|Former Louvre employee Vincenzo Peruggia was arrested in Florence two years following the theft of the ''Mona Lisa'' from the Paris museum. He claimed he stole the masterpiece in order to return it to Italy, the land of Leonardo's birth, though he had tried unsuccessfully to sell the painting several times. The brazen theft is attracting renewed interest as its 100th anniversary approaches. (Paris Prefecture De Police Museum)|
On Aug. 21, 1911, a journeyman laborer named Vincenzo Peruggia surreptitiously unhooked Leonardo da Vinci's "Mona Lisa" from the walls of the Louvre and headed off to a service stairwell. A former museum employee, Peruggia said he had hidden himself in a seldom-used broom closet the previous afternoon, waiting until Monday morning when the galleries were closed to the public and lightly guarded. Making his getaway through a side exit, he left a worldwide press uproar and a police dragnet in his wake.
Arrested two years after the theft in Florence, Peruggia claimed patriotism as his primary motive, asserting that he had only wanted to return the "Mona Lisa" to the land of Leonardo's birth - a story that made him immensely popular in Italy, never mind that he had made several unsuccessful attempts to sell the painting while still in France.
Once the masterpiece was given back to the Louvre by the Italian government, French authorities opted to treat Peruggia with leniency. He would serve only a few months in jail, after being deemed "mentally deficient" by the courts. Certainly anyone who believed that it would be easy to find a fence or buyer for the world's most recognizable artwork could not have been the brightest light on the chandelier.
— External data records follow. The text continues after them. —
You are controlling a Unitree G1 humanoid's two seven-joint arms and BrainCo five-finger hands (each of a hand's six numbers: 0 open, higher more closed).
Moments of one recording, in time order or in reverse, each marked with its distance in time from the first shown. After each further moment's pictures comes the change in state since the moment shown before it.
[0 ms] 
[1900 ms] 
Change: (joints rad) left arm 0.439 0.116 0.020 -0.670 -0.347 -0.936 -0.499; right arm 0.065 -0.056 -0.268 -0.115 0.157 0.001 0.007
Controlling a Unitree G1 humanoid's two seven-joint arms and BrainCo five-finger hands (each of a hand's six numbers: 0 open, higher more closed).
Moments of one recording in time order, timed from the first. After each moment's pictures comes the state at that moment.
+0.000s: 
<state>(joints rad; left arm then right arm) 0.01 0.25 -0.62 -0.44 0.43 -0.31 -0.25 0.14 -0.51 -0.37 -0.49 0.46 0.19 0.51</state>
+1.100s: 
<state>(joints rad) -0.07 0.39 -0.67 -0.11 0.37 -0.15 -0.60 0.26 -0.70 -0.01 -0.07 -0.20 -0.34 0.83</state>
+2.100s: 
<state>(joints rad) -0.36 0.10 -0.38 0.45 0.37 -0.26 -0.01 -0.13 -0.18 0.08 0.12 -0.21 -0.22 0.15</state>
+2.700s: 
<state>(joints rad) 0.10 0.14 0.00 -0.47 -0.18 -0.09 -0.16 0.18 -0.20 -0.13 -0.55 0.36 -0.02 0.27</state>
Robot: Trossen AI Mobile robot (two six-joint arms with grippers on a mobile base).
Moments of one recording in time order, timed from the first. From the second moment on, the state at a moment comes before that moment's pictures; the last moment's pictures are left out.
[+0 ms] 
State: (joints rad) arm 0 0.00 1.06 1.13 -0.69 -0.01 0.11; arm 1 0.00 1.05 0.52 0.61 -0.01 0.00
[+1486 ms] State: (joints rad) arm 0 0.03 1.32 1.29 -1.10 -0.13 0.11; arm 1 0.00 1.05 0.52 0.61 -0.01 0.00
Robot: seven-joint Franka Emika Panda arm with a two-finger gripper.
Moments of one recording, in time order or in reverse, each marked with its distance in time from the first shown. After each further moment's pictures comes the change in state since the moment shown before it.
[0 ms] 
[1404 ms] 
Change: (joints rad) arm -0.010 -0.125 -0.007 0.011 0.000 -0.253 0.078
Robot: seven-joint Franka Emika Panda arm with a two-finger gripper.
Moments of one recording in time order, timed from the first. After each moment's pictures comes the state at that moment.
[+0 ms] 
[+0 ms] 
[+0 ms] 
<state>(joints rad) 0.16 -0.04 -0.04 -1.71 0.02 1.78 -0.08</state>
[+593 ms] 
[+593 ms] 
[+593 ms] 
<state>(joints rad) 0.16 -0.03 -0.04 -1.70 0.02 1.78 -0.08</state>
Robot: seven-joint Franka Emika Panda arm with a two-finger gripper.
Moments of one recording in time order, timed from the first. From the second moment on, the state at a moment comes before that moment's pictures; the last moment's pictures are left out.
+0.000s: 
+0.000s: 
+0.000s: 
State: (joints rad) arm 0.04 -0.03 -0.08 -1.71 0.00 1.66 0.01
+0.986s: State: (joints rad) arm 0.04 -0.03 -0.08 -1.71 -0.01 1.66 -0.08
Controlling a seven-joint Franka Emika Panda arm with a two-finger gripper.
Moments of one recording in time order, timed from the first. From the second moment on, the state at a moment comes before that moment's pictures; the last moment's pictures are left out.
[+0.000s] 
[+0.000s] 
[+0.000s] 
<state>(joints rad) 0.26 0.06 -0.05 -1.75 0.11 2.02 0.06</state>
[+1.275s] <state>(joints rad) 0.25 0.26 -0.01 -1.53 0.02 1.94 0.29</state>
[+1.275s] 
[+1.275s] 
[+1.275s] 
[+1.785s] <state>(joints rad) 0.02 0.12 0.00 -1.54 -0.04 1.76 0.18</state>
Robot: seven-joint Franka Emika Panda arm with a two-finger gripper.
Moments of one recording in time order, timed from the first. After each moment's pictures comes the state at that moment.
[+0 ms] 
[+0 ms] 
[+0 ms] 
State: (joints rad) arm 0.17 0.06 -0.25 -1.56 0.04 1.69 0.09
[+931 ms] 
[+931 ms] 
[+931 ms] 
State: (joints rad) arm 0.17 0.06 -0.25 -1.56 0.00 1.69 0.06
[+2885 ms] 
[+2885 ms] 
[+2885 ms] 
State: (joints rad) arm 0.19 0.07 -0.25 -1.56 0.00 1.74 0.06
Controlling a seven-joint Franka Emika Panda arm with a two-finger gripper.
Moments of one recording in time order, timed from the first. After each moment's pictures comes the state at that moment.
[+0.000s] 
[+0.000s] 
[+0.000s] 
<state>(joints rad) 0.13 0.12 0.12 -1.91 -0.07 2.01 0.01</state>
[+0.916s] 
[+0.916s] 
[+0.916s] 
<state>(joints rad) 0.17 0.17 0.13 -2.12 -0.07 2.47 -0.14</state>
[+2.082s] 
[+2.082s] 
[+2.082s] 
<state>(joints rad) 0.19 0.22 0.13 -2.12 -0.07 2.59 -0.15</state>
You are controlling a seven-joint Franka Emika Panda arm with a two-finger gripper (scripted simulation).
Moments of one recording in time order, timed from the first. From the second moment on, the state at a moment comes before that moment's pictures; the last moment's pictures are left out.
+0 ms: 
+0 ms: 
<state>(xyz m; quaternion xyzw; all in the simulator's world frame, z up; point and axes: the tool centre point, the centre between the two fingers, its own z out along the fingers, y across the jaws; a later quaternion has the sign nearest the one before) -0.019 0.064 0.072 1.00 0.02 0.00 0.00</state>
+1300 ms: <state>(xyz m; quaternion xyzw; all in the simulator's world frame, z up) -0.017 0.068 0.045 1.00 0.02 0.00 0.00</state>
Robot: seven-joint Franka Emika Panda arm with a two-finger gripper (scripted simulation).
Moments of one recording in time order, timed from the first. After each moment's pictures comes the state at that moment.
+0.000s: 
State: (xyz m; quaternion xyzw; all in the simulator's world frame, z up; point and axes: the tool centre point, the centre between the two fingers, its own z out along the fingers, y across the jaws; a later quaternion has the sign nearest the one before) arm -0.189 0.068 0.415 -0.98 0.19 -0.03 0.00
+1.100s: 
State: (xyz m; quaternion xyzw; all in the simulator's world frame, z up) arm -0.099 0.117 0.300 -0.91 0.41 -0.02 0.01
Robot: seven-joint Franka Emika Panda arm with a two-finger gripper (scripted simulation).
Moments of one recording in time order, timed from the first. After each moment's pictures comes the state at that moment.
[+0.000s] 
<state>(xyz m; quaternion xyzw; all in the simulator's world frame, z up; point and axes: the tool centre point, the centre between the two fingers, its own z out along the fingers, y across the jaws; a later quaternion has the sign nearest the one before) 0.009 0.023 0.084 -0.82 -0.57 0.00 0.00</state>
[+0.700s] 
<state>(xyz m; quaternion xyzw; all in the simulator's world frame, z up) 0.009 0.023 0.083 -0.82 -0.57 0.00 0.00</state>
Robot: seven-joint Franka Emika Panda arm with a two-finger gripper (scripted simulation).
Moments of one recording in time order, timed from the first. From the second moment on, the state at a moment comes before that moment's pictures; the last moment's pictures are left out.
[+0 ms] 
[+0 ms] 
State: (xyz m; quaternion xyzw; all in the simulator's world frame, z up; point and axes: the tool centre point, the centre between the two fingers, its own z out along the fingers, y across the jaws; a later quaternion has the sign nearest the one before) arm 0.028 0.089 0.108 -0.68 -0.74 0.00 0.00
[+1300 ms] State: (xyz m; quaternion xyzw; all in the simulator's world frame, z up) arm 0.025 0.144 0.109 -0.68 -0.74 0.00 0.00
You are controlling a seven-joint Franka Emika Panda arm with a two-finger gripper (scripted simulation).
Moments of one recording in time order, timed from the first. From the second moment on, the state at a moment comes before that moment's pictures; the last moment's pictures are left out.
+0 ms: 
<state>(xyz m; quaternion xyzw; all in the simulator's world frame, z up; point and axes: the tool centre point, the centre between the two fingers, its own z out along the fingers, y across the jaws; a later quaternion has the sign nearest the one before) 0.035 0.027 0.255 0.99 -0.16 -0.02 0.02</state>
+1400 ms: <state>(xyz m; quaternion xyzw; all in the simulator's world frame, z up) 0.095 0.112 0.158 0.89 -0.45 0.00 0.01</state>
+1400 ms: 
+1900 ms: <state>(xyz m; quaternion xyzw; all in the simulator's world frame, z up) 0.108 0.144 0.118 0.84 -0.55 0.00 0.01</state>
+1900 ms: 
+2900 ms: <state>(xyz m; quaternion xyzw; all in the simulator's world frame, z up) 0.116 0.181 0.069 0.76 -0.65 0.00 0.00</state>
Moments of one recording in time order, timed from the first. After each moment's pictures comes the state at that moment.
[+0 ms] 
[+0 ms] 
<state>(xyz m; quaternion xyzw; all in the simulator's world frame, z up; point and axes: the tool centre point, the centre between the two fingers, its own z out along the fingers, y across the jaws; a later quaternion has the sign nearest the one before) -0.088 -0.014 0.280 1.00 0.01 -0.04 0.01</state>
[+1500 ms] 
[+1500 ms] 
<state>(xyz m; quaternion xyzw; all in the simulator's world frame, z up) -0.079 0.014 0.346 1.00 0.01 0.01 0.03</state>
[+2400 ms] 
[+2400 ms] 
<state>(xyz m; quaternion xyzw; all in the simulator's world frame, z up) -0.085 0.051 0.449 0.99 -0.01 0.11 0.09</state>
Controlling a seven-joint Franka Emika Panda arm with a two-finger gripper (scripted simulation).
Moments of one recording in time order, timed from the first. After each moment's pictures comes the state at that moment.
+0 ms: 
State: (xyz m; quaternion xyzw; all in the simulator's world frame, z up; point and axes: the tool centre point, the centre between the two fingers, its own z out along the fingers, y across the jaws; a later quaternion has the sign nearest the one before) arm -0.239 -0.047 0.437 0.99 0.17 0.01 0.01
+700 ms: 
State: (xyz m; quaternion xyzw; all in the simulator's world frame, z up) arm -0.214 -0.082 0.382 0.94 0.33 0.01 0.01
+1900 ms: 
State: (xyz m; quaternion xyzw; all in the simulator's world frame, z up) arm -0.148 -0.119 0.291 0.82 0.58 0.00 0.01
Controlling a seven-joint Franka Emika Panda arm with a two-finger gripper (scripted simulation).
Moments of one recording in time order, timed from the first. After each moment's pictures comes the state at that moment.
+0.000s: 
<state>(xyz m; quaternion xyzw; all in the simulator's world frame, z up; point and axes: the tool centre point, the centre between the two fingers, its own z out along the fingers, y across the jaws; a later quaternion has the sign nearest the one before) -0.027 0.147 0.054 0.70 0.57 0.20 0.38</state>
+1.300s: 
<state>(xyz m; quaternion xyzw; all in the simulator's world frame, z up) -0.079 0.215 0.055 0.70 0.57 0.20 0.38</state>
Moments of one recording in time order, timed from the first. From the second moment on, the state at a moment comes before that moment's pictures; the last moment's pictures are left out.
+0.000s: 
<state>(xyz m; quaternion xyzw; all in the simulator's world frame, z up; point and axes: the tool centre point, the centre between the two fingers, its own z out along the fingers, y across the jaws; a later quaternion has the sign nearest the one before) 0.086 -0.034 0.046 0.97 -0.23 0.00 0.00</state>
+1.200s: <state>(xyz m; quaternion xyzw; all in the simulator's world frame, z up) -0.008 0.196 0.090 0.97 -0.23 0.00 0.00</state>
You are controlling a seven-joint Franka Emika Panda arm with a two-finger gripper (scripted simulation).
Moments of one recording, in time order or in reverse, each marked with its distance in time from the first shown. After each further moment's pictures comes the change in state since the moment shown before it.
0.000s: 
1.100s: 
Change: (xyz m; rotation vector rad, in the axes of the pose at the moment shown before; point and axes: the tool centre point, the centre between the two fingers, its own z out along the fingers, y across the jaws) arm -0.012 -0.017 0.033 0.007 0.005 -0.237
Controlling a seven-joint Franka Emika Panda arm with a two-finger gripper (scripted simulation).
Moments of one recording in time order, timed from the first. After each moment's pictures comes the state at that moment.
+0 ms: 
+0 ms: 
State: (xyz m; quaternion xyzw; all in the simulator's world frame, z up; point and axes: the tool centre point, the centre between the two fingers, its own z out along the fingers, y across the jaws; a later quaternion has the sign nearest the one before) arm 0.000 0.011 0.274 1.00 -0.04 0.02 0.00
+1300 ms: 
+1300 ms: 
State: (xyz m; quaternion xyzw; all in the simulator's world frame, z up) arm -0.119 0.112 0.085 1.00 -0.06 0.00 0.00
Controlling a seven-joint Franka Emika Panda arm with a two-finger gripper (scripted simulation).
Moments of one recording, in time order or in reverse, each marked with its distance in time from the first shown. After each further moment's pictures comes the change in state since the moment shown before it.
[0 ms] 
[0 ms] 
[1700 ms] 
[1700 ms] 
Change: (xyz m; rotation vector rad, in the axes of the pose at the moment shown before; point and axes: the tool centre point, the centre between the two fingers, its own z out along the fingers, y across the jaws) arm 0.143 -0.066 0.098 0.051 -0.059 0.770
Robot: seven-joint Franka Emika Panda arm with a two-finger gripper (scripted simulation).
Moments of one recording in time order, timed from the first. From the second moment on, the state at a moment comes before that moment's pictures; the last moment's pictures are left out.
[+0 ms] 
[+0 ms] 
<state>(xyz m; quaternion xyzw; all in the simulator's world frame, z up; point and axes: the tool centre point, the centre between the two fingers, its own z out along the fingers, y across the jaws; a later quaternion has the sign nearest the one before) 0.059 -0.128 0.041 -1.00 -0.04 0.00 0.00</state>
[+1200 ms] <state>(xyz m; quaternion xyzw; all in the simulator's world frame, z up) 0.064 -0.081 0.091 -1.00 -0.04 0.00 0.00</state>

As the 100th anniversary of Peruggia's audacious robbery approaches, the "Mona Lisa" theft has sparked renewed attention. The filmmaker Joe Madeiros is at work on a feature-length documentary, based on previously unknown archival documents, that will cast fresh light on Peruggia's motives, or so Madeiros says.
In the meantime, two noteworthy books have taken up the subject. "Vanished Smile: The Mysterious Theft of Mona Lisa" re-spins the tale as a kind of real-life detective story, while "The Crimes of Paris: A True Story of Murder, Theft, and Detection," looks at the event more subtly, as the starting point for an exploration of crime in turn-of-the-century Paris.
In "Vanished Smile," veteran author R.A. Scotti follows the trail of the missing masterpiece with the same zestful sense of adventure that she brought to "Basilica," her 2006 book about the construction of the Vatican. An unabashed literary diva, Scotti commands attention from page one. "Mona Lisa only has eyes for me," she observes. "There is no other. No one more interesting, more intelligent, more compelling. And what is extraordinary, if a dozen others crowd into this room, each one will feel the same."
Scotti's playful narrative style may not be to everyone's taste - "The first gulp of Tuesday August 22," she writes, "was as unsurprising as a glass of vin ordinaire" - but dynamism and a gentle sense of humor forgive a multitude of sins, among them Scotti's sometimes wandering focus. Star struck, she devotes an inordinate amount of space to the lives and habits of Pablo Picasso and Guillaume Apollinaire, both of whom were briefly detained by the police in connection with the theft, although neither had anything to do with it. (The painter and the poet came under suspicion because they had previously purchased several Iberian statuettes pilfered from the Louvre's archaeological collections.) A far more successful digression, however, is the elegant and erudite chapter that Scotti devotes to Leonardo himself, usefully underscoring the importance to civilization of the painting at the center of the drama.
In "The Crimes of Paris" the husband-and-wife writing team of Dorothy and Thomas Hoobler quickly establish the outlines of Peruggia's adventures, using them as a framing device to begin a wide-ranging account of belle époque mayhem and misdeeds in the City of Light. The Hooblers, who won an Edgar award for their 2004 murder mystery "In Darkness Death," introduce us to a fascinating array of historical villains and heroes, from François-Eugène Vidocq, the one-time thief who became the founding director of the Sûreté National, to the members of the anarchist Bonnot gang, who were the first to employ a getaway car in escaping the scene of a crime.
Arguing that Paris, as a modern city and nexus of communication, was in thrall to the spectacle of criminality, the Hooblers attempt, with only partial success, to bring thematic coherence to what is ultimately a stubbornly disorganized, if immensely entertaining, series of anecdotes. It is unclear what connection there could be, for instance, between the story of Marguerite Steinheil, a society beauty whose friends and lovers had a habit of winding up dead, and the culturally terrifying art theft perpetrated by Peruggia. Unlike Steinheil, the woman in the picture Peruggia stole has, over the centuries, captured the imaginations of Goethe, Pater, Nat King Cole, and a seemingly endless stream of tourists who flock each year to the Louvre. Envisioning an empty space on the patch of wall where her portrait hangs would be to conjure up an entirely different and profoundly diminished world.